• 文献标题:   Synthesis of graphene oxide coated metal powders with improved flowability and reduced reflectance
  • 文献类型:   Article
  • 作  者:   TIDEN S, DIAZ LC, TAHER M, JANSSON U
  • 作者关键词:   metal powder, graphene oxide, coating, reflectance, flowability
  • 出版物名称:   SURFACE COATINGS TECHNOLOGY
  • ISSN:   0257-8972 EI 1879-3347
  • 通讯作者地址:  
  • 被引频次:   0
  • DOI:   10.1016/j.surfcoat.2022.128644 EA JUN 2022
  • 出版年:   2022

▎ 摘  要

In this study, a method has been developed to coat metal powder particles (Fe, 316L stainless steel and Cu) with graphene oxide (GO). The method is based on using a pH window where opposite zeta potentials cause the GO sheets to be attracted to the passive oxide layer of the metal powder surface and a rotary evaporator mixing to achieve good dispersion and control the concentration of GO. The pH-dependent interactions of GO and Cu and Fe metal powders in solution have been investigated by mixing the metal powder with GO dispersions between pH 4.2 and 11.3, and it could be observed that GO attached to the metal powder surfaces up to pH ~8 for both Cu and Fe. At lower pH the zeta potential of GO becomes less negative and oxidation of the metal becomes more prominent.
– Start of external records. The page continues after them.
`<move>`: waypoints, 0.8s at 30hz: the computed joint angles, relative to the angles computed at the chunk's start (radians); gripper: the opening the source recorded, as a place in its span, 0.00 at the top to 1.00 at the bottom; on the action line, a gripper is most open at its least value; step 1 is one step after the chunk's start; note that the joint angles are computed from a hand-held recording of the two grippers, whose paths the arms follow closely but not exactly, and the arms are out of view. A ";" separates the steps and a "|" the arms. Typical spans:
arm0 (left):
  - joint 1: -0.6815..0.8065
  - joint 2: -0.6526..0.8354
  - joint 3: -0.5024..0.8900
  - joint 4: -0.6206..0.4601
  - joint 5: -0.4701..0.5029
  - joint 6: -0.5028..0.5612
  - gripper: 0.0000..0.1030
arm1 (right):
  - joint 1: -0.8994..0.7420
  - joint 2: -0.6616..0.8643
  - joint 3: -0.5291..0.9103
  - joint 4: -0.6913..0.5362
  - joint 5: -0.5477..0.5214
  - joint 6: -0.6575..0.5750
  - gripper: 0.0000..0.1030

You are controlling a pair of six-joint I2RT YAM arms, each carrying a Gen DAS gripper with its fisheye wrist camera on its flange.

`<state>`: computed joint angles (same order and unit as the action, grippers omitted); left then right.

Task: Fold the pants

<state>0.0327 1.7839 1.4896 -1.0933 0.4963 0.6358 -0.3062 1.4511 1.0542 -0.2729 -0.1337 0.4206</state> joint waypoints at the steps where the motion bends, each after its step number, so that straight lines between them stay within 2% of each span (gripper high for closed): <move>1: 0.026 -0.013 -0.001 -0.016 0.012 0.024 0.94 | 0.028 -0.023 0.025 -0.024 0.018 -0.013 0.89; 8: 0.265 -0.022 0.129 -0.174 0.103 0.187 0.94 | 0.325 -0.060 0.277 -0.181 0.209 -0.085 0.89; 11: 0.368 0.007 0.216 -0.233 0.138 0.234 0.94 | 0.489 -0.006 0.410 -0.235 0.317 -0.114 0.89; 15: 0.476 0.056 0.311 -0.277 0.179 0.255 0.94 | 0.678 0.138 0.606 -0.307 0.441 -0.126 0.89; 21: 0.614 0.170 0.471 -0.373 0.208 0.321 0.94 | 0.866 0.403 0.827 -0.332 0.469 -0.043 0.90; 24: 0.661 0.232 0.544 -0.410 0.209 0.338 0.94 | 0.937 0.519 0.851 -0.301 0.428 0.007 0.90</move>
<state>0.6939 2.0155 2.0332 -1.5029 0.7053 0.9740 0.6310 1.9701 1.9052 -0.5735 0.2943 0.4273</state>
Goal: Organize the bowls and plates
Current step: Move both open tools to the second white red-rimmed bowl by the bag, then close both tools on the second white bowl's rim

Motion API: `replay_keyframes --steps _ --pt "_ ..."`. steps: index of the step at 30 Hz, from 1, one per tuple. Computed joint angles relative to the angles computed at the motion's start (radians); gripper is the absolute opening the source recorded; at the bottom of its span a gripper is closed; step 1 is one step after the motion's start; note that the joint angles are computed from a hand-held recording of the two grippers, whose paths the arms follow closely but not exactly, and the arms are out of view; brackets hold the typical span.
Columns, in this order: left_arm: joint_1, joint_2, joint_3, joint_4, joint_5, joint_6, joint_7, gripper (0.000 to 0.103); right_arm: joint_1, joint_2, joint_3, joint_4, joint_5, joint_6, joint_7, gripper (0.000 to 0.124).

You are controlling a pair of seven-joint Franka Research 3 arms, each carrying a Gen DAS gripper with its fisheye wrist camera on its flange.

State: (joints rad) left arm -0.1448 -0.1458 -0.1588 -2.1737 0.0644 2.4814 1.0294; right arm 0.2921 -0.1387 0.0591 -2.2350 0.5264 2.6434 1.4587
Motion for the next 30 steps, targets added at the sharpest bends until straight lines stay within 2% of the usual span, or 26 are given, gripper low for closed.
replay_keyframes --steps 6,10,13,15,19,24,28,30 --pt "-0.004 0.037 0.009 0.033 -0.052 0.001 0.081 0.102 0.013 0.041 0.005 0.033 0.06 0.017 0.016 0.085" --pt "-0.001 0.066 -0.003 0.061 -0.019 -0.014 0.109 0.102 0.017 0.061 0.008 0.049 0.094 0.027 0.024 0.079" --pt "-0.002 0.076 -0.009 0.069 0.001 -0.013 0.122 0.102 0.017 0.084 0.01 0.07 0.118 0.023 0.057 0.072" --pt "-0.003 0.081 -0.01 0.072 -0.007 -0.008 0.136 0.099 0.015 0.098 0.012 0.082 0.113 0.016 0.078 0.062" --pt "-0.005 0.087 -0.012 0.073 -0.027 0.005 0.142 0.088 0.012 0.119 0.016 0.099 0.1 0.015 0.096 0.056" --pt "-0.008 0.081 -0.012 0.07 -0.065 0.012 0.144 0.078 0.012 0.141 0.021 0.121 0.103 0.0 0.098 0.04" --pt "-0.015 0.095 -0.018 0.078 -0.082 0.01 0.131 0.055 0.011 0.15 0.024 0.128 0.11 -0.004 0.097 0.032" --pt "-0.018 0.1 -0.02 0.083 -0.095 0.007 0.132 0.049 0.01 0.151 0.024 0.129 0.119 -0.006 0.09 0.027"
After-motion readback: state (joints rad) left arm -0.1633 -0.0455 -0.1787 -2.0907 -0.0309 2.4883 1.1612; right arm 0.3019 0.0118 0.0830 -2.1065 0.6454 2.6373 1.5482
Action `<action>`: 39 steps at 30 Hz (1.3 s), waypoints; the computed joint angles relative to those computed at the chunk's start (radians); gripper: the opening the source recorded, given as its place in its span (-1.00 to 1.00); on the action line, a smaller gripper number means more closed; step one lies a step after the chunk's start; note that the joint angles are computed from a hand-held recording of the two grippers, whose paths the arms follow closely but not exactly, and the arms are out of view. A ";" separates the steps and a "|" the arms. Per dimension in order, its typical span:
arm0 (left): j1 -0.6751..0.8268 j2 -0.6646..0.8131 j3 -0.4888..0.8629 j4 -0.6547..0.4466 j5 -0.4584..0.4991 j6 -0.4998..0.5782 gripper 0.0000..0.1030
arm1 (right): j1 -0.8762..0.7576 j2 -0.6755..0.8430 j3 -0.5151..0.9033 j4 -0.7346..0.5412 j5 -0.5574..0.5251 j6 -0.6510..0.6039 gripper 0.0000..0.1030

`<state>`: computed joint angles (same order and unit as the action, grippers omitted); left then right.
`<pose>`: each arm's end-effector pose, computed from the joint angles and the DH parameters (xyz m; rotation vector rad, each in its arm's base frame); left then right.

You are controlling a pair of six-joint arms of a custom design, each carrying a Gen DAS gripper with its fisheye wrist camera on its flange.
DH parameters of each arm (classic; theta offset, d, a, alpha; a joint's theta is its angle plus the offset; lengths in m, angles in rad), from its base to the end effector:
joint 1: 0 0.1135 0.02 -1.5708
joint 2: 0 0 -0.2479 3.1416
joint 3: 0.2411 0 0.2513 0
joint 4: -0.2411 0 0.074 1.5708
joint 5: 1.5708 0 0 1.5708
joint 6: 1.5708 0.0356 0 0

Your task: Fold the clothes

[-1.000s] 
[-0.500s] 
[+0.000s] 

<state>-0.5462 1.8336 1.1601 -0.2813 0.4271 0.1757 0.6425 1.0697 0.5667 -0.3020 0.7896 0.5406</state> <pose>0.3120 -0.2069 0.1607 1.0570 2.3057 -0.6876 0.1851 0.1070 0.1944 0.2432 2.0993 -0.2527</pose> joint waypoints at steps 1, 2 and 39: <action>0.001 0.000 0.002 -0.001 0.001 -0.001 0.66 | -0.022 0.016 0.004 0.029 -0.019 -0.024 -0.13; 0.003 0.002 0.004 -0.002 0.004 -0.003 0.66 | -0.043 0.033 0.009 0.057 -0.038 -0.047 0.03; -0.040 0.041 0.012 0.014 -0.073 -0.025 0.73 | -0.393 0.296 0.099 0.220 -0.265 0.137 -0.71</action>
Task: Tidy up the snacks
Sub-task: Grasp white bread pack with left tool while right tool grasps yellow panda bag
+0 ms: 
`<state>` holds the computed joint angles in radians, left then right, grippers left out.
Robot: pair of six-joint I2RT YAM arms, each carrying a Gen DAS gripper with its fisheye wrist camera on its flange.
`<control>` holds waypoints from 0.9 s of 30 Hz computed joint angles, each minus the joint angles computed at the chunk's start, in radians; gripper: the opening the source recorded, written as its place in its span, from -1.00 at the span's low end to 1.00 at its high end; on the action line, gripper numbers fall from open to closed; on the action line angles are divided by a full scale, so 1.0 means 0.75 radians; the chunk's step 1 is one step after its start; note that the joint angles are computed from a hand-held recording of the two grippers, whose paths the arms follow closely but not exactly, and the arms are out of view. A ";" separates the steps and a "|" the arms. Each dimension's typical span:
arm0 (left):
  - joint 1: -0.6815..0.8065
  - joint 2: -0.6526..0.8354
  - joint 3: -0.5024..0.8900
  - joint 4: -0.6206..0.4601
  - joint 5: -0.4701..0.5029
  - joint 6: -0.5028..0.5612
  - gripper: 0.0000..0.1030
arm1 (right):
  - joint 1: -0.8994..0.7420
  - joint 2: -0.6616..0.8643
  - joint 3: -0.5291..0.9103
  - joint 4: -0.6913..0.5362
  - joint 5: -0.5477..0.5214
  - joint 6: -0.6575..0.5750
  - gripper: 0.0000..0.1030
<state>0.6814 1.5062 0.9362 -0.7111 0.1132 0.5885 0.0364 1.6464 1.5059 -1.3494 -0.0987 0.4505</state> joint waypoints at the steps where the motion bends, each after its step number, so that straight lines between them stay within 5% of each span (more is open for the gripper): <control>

Based on these observations, a pH window just below the IEP of the surface metal oxides was used to adhere GO on metal powders in a rotary evaporator with controlled GO concentrations and good distribution of the GO sheets which was verified with SEM and Raman spectroscopy mapping. X-ray diffraction and Raman spectroscopy has been used to evaluate the GO and the metal oxides. Some relevant powder properties were investigated before and after coating of GO. The reflectance of Cu powders in the near-infrared 1070 nm wavelength range was reduced by up to 66 %, depending on the amount of GO coating. Flowability measurements showed that the flowability of the coated 316L powder could be improved significantly while the flowability of pure Fe powder was relatively unaffected by the coating. The results show that GO coated metal powder can be useful in additive manufacturing processes using a laser powder fusion technique where low reflectance and high flowability are important.